Soon, I was transferred to Level 5 of Unit 4, the "free time" unit.   However, my freedom only lasted a brief while.

I rebelled against the conversion therapy that Florida State Hospital at Chattahoochee emphasized. (As  you may know, conversion therapy is the pseudoscientific practice of trying to change an individual's sexual orientation using psychological or spiritual interventions. There is virtually no reliable evidence that sexuality can be controlled or changed and medical bodies warn that conversion therapy practices are ineffective and potentially seriously harmful.), by delivering a speech in the dayroom that began, "Yes , I am gay, but so what?"

I was immediately transferred to Level 3 (Closed Unit) and enrolled in GED Classes (although I possessed an MBA from Georgia State University).  On Level 3, I was re-introduced to conversion therapy and code talk.  Almost immediately, I was assigned a girlfriend, Kathryn.  We shared much,  but not romance.  Most of the clients on that unit were diagnosed paranoid schizophrenic, which was code talk for homosexual, lesbian,  gay, whatever...    Little did I realize that code talk was language inside the unit; straight talk (or free time talk) was the language outside  the unit. Code talk was similar to speaking in antonyms!  ...how confusing !!!

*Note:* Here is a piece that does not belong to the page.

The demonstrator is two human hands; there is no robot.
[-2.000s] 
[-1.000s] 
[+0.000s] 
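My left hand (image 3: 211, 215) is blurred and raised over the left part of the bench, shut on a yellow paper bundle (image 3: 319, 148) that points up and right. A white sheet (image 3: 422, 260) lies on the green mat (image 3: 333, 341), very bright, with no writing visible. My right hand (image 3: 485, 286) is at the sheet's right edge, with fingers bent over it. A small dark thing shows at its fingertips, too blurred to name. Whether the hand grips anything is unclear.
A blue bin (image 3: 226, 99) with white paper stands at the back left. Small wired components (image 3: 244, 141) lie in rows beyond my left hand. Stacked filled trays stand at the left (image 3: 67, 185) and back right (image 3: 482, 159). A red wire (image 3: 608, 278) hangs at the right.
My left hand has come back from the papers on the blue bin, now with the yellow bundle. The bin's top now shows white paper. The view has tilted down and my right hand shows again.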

On Level 3, gay sexual activity was almost as predominant as it was in The Club Baths on 4th Street in Atlanta.  No wonder a Unit Director (Jerry Anderson) once stated  that Chattahoochee is the "sex capital of  Florida". 

In 1991, to my dismay, I was released from Florida State Hospital at Chattahoochee after acing the  habeas corpus examination.

...so began another chapter in my life:  the discrimination that I face is worse than it was to be gay, a       slave, a prisoner, et al...is the discrimination of "mental patient".  (To this day, I am still referred as "retarded", "idiot"and "mental case", by some people.)